Scan the records for "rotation". Report each line that includes it.

--- Data for analysis Enclosed Below ---

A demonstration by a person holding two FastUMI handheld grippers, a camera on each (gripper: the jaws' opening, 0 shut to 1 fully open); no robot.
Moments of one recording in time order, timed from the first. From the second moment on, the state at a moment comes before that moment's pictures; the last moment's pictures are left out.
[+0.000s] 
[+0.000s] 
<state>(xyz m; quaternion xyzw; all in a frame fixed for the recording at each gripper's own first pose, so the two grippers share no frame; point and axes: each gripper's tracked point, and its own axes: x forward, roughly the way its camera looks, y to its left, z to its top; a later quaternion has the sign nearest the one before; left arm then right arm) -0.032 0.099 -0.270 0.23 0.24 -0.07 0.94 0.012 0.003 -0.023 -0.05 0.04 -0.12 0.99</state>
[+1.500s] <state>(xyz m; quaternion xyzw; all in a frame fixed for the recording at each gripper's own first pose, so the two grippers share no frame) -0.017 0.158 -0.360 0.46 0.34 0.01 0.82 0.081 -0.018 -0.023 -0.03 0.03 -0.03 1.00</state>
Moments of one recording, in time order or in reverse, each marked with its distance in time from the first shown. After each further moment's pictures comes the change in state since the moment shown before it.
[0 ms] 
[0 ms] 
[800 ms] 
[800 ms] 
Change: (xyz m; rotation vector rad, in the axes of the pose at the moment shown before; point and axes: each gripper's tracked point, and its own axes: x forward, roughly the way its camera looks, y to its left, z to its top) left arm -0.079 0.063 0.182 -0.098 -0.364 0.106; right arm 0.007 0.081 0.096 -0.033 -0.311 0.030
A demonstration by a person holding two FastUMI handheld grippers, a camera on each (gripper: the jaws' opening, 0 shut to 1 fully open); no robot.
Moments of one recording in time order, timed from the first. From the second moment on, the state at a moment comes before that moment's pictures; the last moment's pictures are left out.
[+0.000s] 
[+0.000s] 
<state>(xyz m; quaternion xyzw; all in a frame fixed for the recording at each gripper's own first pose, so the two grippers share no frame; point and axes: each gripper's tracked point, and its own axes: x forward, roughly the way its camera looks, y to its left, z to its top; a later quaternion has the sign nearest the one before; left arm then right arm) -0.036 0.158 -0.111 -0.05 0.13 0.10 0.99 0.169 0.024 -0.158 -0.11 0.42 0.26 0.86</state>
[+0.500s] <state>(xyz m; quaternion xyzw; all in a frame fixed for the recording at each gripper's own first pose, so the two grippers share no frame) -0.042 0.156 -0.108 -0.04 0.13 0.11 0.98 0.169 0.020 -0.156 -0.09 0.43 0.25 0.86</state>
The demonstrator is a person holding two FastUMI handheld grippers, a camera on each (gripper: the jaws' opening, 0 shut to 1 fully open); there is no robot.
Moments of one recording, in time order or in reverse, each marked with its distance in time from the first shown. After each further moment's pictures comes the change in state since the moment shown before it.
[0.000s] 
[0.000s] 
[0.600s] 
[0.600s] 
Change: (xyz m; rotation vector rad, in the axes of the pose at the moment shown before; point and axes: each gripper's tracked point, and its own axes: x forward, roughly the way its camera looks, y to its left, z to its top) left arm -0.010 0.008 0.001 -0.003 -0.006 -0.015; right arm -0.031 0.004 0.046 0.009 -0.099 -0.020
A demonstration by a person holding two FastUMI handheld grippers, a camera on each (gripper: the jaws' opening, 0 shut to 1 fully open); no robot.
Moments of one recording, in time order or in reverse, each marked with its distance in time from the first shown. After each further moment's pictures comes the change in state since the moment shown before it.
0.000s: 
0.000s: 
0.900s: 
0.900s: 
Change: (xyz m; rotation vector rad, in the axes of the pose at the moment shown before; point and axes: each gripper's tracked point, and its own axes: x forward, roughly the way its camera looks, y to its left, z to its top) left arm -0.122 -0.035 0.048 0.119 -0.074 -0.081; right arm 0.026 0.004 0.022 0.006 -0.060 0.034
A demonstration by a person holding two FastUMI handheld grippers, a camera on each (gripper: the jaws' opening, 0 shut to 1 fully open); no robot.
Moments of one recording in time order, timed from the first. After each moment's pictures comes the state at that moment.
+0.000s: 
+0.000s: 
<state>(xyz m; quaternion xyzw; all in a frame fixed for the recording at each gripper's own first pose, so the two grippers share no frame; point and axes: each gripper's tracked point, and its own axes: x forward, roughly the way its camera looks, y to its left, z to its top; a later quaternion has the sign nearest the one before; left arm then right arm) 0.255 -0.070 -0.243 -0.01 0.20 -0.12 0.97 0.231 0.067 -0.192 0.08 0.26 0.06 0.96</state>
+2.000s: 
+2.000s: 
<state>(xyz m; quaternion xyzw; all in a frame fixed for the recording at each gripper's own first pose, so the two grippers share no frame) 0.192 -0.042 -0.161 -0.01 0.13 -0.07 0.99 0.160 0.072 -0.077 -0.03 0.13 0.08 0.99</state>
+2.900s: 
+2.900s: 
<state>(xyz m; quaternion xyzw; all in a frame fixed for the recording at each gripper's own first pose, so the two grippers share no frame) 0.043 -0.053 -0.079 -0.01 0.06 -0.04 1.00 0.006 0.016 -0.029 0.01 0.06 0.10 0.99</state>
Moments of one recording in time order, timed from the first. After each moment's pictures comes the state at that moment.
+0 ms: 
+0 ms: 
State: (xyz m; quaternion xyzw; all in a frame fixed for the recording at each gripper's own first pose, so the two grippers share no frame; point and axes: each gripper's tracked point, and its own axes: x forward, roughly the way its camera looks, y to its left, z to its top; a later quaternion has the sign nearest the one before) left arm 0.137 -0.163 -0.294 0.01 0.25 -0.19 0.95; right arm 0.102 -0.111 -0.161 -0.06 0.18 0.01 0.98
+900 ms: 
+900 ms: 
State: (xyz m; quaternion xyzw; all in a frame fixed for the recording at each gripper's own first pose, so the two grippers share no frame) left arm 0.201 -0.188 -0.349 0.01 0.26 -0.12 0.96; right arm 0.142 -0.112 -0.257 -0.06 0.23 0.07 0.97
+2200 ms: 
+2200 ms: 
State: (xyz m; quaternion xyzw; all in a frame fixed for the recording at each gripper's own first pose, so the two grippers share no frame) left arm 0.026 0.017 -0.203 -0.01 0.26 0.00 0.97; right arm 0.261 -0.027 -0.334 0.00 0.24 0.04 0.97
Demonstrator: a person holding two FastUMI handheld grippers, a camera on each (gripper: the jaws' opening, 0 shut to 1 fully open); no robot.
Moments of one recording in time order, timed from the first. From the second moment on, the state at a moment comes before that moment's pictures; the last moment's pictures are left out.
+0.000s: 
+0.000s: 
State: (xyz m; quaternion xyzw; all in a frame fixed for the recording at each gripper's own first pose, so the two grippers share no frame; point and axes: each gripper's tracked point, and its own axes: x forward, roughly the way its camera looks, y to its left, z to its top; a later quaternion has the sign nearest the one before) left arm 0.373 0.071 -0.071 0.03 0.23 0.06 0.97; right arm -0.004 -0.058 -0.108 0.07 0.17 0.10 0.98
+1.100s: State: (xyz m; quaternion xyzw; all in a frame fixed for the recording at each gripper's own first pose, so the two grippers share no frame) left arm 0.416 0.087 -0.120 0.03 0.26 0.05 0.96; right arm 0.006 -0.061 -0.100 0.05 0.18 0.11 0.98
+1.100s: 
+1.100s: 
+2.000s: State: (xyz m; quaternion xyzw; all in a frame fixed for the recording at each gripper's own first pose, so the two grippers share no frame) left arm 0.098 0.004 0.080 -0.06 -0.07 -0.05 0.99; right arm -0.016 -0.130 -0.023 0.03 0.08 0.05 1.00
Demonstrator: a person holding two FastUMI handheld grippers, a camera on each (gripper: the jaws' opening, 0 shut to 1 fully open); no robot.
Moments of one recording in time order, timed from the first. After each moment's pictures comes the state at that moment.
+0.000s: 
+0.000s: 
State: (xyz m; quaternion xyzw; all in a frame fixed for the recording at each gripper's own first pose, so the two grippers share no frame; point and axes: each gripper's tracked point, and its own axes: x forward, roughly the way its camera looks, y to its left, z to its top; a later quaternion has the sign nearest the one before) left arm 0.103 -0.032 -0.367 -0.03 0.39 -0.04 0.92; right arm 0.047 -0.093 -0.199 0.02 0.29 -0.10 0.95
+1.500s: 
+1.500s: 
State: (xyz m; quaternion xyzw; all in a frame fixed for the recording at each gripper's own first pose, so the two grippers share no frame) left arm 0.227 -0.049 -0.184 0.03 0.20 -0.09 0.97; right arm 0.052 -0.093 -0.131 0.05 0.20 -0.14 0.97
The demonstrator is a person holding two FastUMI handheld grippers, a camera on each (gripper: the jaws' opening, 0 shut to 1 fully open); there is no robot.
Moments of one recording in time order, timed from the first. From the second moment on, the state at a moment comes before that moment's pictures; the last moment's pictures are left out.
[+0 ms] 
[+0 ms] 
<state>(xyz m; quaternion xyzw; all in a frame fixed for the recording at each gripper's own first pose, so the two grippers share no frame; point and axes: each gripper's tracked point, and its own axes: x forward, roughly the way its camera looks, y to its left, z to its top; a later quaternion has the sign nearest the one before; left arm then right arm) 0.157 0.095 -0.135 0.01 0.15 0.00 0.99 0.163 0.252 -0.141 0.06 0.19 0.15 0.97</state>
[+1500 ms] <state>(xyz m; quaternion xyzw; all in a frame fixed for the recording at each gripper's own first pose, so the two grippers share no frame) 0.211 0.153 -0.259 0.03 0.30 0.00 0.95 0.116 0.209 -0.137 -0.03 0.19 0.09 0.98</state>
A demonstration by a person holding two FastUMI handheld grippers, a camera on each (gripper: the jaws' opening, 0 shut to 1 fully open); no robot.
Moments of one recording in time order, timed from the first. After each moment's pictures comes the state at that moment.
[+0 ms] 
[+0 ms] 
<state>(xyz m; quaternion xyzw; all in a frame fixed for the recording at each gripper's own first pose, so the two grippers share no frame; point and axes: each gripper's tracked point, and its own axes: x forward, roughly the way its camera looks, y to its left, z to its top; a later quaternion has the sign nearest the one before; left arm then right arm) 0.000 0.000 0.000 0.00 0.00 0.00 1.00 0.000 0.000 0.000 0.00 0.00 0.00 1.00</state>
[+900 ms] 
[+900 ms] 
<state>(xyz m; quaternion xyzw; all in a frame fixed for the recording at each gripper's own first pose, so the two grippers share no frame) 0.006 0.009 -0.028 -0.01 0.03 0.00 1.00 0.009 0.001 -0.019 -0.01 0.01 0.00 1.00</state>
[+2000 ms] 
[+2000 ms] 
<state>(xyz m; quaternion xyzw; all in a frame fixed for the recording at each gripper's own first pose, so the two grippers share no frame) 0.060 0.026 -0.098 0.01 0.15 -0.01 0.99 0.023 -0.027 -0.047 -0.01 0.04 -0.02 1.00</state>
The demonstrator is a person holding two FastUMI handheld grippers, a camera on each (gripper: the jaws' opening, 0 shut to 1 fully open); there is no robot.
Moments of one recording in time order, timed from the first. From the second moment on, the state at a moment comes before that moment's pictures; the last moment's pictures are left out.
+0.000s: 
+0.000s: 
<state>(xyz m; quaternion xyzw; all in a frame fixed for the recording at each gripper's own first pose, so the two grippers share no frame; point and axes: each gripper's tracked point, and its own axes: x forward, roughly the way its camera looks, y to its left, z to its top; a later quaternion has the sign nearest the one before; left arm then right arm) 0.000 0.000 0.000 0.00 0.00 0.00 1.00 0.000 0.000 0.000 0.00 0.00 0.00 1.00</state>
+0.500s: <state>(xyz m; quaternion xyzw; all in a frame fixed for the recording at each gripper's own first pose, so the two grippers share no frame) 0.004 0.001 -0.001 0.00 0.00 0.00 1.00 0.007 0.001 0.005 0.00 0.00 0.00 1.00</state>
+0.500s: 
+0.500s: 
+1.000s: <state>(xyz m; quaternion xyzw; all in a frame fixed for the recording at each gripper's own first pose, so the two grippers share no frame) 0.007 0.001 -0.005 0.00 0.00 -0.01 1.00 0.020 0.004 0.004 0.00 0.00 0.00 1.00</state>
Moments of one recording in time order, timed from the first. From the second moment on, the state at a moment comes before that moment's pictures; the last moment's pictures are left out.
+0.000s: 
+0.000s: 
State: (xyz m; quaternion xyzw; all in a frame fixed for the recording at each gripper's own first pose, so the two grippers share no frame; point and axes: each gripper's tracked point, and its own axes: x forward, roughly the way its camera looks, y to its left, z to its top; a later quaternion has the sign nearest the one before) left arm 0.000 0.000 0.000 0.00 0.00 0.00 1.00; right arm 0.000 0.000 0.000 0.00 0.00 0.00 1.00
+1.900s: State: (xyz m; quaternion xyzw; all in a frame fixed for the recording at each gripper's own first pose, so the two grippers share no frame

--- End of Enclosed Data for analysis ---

#### Solution:
Change: (xyz m; rotation vector rad, in the axes of the pose at the moment shown before; point and axes: each gripper's tracked point, and its own axes: x forward, roughly the way its camera looks, y to its left, z to its top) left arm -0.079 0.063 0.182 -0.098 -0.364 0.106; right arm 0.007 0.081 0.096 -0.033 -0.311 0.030
Change: (xyz m; rotation vector rad, in the axes of the pose at the moment shown before; point and axes: each gripper's tracked point, and its own axes: x forward, roughly the way its camera looks, y to its left, z to its top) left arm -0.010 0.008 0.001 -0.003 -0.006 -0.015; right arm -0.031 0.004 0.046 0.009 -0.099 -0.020
Change: (xyz m; rotation vector rad, in the axes of the pose at the moment shown before; point and axes: each gripper's tracked point, and its own axes: x forward, roughly the way its camera looks, y to its left, z to its top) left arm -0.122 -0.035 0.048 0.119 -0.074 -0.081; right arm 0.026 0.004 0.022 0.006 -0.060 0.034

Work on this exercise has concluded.